Let $f(x)=x|x|$ and $g(x)=\sin x$

Statement-1: gof is differentiable at $x=0$ and its derivative is continuous at that point.

Statement-2: gof is twice differentiable at $x=0$

Statement-1 is True, Statement-2 is True; statement-2 is a correct explanation for Statement-1.

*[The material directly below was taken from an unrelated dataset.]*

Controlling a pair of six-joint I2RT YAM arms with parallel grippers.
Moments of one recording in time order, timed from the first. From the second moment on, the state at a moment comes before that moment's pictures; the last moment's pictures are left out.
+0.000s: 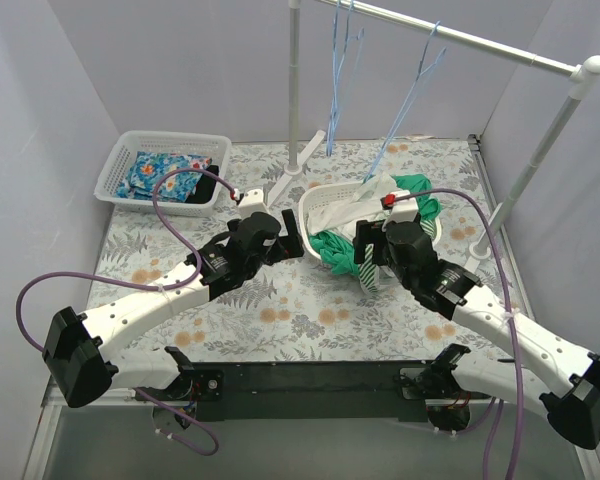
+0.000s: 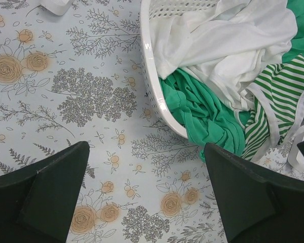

$g(f(x)) =\begin{cases}-\sin x^2, & x<0 \\ \sin x^2, & x \geq 0\end{cases}$

$LHL]_{x=0^-}=0$

$RHL]_{x=0^+}=0$

$[g(f(x))]'=\begin{cases}-2x\cos x^2, & x<0 \\ 2x\cos x^2, & x \geq 0\end{cases}$

$LHD]_{x=0^-}=0$

$RHD]_{x=0^+}=0$

$LHD=RHD→gof(x)$ differentiable at $x = 0$ and continuous derivable at $x = 0$

RHD of $(g(f(0)))'=\lim\limits_{x \rightarrow 0^{+}}\frac{2h\cos h^2-gof'(0)}{h}=2$

LHS of $(g(f(0)))'=\lim\limits_{x \rightarrow 0^{-}}\frac{-2h\cos h^2-gof'(0)}{-h}=2$

$gof$ is twice differentiable at $x = 0$